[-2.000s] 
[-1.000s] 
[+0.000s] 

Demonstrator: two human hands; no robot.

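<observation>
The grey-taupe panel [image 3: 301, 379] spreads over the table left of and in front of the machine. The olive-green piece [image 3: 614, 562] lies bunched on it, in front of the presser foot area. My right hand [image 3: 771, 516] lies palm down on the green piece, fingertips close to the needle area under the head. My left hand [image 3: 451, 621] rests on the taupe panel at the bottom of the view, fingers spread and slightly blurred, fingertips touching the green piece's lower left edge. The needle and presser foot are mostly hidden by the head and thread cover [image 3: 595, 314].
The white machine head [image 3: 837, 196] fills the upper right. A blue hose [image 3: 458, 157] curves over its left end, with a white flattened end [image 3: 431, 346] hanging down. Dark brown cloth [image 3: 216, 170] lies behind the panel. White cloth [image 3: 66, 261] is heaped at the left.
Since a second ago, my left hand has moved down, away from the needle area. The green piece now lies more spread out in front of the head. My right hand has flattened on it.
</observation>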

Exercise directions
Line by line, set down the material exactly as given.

Reply to the exercise
[-2.000s] 
[-1.000s] 
[+0.000s] 

Demonstrator: two human hands; no robot.

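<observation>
The grey-taupe panel [image 3: 301, 379] spreads over the table left of and in front of the machine. The olive-green piece [image 3: 614, 562] lies bunched on it, in front of the presser foot area. My right hand [image 3: 771, 516] lies palm down on the green piece, fingertips close to the needle area under the head. My left hand [image 3: 451, 621] rests on the taupe panel at the bottom of the view, fingers spread and slightly blurred, fingertips touching the green piece's lower left edge. The needle and presser foot are mostly hidden by the head and thread cover [image 3: 595, 314].
The white machine head [image 3: 837, 196] fills the upper right. A blue hose [image 3: 458, 157] curves over its left end, with a white flattened end [image 3: 431, 346] hanging down. Dark brown cloth [image 3: 216, 170] lies behind the panel. White cloth [image 3: 66, 261] is heaped at the left.
Since a second ago, my left hand has moved down, away from the needle area. The green piece now lies more spread out in front of the head. My right hand has flattened on it.
</observation>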

No additional answer is needed here.